PSD: Principled Synthetic to Real Dehazing Guided by Physical Priors <br> Zeyuan Chen, Yangchao Wang, Yang Yang, Dong Liu <br> CVPR 2021 (Oral)

Citation

If you find our work useful in your research, please cite:

@InProceedings{Chen_2021_CVPR,
    author    = {Chen, Zeyuan and Wang, Yangchao and Yang, Yang and Liu, Dong},
    title     = {PSD: Principled Synthetic-to-Real Dehazing Guided by Physical Priors},
    booktitle = {Proceedings of the IEEE/CVF Conference on Computer Vision and Pattern Recognition (CVPR)},
    month     = {June},
    year      = {2021},
    pages     = {7180-7189}
}

Environment

Pre-trained Model

ModelFile sizeDownload
PSD-MSBDN126MGoogle Drive
PSD-FFANET24MGoogle Drive
PSD-GCANET9MGoogle Drive

百度网盘链接: https://pan.baidu.com/s/1M1RO5AZaYcZtckb-OzfXgw (提取码: ixcz)

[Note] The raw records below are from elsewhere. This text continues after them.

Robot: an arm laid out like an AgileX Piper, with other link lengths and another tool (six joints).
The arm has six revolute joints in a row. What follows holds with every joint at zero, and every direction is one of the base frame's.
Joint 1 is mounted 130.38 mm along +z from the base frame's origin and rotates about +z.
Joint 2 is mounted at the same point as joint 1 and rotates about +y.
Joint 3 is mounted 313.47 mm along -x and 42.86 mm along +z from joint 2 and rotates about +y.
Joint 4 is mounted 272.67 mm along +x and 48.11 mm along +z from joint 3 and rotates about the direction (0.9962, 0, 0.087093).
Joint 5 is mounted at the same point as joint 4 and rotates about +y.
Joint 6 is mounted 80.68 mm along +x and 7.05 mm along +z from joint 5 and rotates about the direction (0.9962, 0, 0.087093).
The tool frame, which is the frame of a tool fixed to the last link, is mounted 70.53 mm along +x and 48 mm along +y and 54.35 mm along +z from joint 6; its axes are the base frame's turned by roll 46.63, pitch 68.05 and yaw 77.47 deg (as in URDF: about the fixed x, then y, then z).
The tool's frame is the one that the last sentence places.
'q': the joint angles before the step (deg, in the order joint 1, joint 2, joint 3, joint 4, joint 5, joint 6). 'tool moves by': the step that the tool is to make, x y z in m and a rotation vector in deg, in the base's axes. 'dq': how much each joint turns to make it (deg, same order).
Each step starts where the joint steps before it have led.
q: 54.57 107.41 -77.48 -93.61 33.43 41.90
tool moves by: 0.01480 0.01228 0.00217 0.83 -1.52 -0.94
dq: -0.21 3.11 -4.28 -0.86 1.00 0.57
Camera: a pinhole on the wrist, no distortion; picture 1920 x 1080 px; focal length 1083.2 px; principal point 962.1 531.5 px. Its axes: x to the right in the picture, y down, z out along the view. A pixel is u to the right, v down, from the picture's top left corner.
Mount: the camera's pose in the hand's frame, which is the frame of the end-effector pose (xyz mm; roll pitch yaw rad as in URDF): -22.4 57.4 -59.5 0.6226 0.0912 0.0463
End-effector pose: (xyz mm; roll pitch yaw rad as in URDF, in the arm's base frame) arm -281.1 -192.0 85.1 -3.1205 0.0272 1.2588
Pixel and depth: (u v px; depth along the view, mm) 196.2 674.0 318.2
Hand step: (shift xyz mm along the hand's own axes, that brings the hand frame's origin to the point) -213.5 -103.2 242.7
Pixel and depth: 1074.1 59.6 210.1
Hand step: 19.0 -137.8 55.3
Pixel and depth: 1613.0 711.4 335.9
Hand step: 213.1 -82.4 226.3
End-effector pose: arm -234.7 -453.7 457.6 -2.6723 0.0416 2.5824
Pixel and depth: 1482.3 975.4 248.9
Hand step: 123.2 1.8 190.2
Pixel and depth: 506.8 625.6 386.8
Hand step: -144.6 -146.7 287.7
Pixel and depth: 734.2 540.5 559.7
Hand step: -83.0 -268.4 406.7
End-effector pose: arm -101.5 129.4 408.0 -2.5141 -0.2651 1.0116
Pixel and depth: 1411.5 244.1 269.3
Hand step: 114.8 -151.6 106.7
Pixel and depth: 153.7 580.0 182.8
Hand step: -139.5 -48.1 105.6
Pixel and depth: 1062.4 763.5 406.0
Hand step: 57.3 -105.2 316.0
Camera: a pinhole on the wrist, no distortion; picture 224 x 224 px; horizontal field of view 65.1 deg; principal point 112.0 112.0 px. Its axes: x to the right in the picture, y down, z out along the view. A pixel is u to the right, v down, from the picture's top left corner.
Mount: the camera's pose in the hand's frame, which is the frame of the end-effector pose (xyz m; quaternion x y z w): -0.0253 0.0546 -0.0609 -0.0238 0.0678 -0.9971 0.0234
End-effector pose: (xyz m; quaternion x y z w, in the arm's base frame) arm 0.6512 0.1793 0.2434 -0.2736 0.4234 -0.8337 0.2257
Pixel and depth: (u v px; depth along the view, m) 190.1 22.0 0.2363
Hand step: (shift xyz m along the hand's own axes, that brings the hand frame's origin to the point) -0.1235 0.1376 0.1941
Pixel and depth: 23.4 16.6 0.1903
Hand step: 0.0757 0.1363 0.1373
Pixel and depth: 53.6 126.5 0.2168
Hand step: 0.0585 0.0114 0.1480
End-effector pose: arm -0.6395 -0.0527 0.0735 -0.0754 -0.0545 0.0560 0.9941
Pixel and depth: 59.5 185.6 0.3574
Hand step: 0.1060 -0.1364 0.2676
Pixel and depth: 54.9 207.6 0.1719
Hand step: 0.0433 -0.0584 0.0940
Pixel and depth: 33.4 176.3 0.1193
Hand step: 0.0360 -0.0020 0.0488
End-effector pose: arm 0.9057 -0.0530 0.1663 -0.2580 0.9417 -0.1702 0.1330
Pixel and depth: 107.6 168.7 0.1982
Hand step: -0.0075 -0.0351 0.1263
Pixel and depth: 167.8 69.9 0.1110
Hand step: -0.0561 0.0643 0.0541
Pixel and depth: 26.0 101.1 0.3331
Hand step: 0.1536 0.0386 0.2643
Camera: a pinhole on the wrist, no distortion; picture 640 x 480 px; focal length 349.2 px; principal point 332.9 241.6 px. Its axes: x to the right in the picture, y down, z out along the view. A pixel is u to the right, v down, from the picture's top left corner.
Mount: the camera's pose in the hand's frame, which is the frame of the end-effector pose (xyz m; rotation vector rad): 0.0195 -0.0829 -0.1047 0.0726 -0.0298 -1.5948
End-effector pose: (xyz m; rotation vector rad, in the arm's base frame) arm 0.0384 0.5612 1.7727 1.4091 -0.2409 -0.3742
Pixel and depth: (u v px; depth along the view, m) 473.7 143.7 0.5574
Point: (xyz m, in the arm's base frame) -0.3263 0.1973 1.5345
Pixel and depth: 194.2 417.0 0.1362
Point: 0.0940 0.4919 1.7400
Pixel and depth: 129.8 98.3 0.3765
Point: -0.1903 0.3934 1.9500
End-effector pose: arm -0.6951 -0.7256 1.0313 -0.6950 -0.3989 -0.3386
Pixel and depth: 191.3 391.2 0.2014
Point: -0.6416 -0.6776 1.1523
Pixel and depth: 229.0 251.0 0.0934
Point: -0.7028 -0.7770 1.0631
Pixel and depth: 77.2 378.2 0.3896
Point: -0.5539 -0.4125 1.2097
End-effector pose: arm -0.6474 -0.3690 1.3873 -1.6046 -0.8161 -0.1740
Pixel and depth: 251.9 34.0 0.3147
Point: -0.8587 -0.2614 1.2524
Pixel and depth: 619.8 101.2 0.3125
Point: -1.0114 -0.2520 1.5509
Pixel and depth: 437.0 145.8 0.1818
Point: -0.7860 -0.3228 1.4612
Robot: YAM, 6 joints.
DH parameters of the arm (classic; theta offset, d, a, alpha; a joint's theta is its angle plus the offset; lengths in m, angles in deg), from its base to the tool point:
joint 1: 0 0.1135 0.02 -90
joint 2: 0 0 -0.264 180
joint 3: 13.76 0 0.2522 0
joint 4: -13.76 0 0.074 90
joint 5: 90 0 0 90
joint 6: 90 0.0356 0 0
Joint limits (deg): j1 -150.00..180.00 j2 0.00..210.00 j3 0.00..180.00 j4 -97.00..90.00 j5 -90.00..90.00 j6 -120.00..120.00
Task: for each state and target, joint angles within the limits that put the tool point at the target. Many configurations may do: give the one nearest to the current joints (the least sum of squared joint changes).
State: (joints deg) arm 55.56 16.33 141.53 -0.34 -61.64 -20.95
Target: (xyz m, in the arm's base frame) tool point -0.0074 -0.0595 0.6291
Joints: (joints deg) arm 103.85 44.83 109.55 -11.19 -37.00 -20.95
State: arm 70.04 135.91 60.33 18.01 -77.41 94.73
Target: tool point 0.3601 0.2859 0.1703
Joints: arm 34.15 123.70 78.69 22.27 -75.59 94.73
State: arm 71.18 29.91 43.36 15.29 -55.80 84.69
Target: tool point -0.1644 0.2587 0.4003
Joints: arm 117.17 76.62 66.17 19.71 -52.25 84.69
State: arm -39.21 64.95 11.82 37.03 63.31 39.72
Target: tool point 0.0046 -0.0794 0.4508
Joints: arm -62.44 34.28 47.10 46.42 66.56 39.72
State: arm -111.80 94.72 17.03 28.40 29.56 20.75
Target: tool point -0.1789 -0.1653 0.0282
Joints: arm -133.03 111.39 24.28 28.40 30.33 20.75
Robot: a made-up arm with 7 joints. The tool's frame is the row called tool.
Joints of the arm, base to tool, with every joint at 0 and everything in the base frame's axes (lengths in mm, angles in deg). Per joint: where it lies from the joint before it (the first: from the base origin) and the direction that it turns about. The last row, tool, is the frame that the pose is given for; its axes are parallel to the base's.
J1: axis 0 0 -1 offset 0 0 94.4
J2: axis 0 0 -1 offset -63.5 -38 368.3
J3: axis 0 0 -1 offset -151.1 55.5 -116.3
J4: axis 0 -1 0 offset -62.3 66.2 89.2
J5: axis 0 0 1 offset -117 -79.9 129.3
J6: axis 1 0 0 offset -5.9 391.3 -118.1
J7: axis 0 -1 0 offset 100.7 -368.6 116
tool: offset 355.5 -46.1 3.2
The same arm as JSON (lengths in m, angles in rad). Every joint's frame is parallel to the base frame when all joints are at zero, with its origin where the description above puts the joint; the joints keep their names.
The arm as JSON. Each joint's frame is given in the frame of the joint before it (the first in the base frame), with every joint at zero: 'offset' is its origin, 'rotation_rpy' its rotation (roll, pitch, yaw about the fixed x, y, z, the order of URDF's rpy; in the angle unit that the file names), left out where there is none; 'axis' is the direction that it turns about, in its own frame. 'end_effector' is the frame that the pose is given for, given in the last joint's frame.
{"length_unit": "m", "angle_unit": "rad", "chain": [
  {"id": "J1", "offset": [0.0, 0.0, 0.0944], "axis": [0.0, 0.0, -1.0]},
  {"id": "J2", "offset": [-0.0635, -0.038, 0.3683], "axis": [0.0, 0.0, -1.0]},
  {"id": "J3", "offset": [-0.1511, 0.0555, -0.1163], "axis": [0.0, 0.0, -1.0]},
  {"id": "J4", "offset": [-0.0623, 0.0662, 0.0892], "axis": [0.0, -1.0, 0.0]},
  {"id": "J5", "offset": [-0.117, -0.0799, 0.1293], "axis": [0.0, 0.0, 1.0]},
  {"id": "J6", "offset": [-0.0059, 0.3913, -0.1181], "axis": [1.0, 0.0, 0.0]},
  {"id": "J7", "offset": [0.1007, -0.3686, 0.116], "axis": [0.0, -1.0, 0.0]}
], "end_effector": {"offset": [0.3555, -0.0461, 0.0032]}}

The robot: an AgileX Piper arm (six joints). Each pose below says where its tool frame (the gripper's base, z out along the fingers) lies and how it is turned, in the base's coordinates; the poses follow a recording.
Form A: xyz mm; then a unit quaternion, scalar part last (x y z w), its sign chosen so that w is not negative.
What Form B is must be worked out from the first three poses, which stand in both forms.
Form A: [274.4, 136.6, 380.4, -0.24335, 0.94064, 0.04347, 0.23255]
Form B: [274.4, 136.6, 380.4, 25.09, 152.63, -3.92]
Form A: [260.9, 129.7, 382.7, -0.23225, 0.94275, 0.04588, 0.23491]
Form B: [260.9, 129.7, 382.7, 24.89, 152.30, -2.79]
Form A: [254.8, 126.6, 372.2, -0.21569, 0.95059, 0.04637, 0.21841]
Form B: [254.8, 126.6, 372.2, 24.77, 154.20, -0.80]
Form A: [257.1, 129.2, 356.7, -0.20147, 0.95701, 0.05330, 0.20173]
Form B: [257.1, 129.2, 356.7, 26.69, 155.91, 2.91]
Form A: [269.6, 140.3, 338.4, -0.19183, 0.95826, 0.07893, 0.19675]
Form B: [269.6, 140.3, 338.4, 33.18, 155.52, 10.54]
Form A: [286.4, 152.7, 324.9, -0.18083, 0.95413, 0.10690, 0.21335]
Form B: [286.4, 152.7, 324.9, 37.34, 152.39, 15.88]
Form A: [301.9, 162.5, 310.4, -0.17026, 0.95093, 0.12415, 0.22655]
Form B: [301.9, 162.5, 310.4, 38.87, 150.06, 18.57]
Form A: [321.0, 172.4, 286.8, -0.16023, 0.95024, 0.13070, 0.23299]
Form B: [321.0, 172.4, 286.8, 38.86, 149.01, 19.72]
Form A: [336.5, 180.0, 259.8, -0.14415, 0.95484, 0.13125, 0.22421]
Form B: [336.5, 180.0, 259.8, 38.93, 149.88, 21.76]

In the paper, all the qualitative results and most visual comparisons are produced by PSD-MSBDN model.

Testing

python test.py

Train Custom Model by PSD

Modify the network:

As most existing dehazing models are end-to-end, you are supposed to modify the network to make it a physics-baesd one.

To be specific, take GCANet as an example. In its GCANet.py file, the variable y in Line 96 is the final feature map. You should replace the final deconv layer by two branches for transmission maps and dehazing results, separately. The branch can be consisted of two simple convolutional layers. In addition, you should also add an A-Net to generate atmosphere light.

Pre-Training:

With the modified Network, you can do the pre-train phase with synthetic data. In our settings, we use OTS from RESIDE dataset as the data for pre-training.

In main.py, we present the pipeline and loss settings for the pre-training of PSD-FFANet, you can take it as an example and modify it to fit your own model.

Based on our observations, the pre-train models usually have similar performance (sometimes suffer slight drops) on PSNR and SSIM compared with the original models.

Fine-tuning:

Start from a pre-trained model, you can fine-tune it with real-world data in an unsupervised manner. We use RTTS from RESIDE dataset as our fine-tuning data. We also process all hazy images in RTTS by CLAHE for convenience.

You can find both RTTS and our pre-processed data in this Link (code: wxty). Code for the fine-tuning of the three provided models is included in finetune.py.